Это была одна молодая и чрезвычайно симпатичная женщина, осужденная на четыре года каторжных работ за участие в пропаганде среди крестьян. Я уже знал, что ее собирались скоро везти в Сибирь[58]. 

— Успею ли подготовить освобождение? Ведь ее повезут если не сегодня, то завтра. 

— Уже увезли вчера! Но вы попытайтесь. Мы собрали для этого триста рублей денег. Она объявит себя в Нижнем больной и откажется ехать далее. Она рассчитывает задержаться по болезни на неделю. 

Я стал соображать, что тут можно сделать. 

— До Нижнего Новгорода, — ответил я наконец, — ничего нельзя предпринять, потому что ее повезли по железной дороге, и я не догоню. А за Нижним возят в Сибирь на тройках в сопровождении двух жандармов. Там можно ее отбить, если я найду себе еще троих товарищей. 

— А как это сделать? 

— Я не люблю сложных и дорогостоящих планов. Смелые и простые способы всегда осуществимее. Мы, например, выйдем пешком на дорогу, как простые гуляющие, и сядем где-нибудь у мостика через ручей. Перед тем как жандармы подъедут, можно будет вынуть из мостика два или три бревна и крикнуть их ямщику, чтоб ехал осторожнее, так как мост прогнил и продавился. А когда ямщик призадержит лошадей, тогда я и еще один из товарищей воткнем по колу в спицы их задних колес. Колеса не будут вертеться, и им нельзя будет умчаться, а мы, прицелившись в жандармов и в ямщика из револьвера, прикажем всем немедленно выйти из телеги. Затем мы их свяжем и, оставив на дороге, ускачем на их же собственных лошадях в Нижний, где Брешковской нужно иметь верное убежище на месяц, до тех пор пока не прекратятся облавы на нее. 

— А вы сами останетесь в Нижнем? 

— Мы освободим ее загримированными, и нас никто не будет в состоянии узнать, тем более что теперь начинается нижегородская ярмарка и весь Нижний будет полон приезжими из разных городов. 

— Вот будет кавардак, — сказала Малиновская, — когда жандармы начнут обыскивать и задерживать целые тысячи приехавших купцов! 

Она звонко рассмеялась, представляя в своем воображении всеобщий переполох коммерсантов, приехавших туда исключительно для торговых сделок. 

— Но только как же я узнаю, что она приехала в Нижний? — спросил я. 

— Там есть у нас знакомый, известный губернский деятель Фрейлих, он всех знает в Нижнем и настолько сочувствует нам, что сейчас же разведает, в тюрьме она или в больнице и когда ее увезут. 

— А еще есть там кто-нибудь из сочувствующих? 

— Есть один студент, Поддубенский, и один городской врач. 

— Тогда давайте мне все эти адреса и рекомендации, и я завтра же уезжаю.
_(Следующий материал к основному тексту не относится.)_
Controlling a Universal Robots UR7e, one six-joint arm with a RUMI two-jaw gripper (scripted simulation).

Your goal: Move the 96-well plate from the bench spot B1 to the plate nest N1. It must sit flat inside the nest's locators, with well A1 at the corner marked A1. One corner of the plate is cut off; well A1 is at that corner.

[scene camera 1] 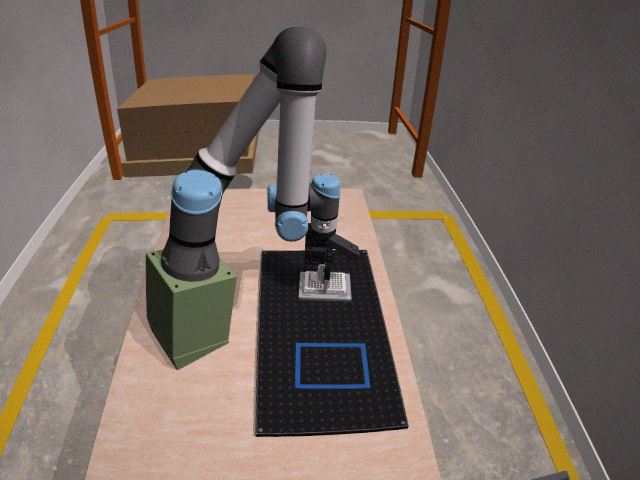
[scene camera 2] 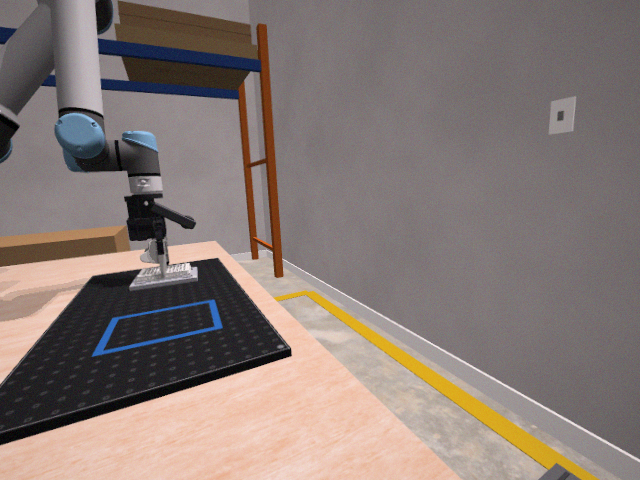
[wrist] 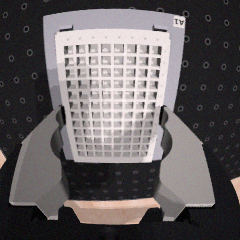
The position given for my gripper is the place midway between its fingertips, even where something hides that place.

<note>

Ни минуты нельзя терять! 

На другой день я отправился в Нижний Новгород в восторге от такого симпатичного мне поручения. Мне было тогда двадцать четыре года, я недавно был выпущен из темницы после трехлетнего одиночного заключения за «хождение в народ», и мне страстно хотелось совершать самые героические подвиги, особенно же спасать своих друзей от гибели и опасностей. В случае нужды я хотел попытаться отнять Брешковскую даже единолично, неожиданным появлением в ближайшем удобном месте, варьируя свой план, судя по условиям местности, которую я решил предварительно исследовать.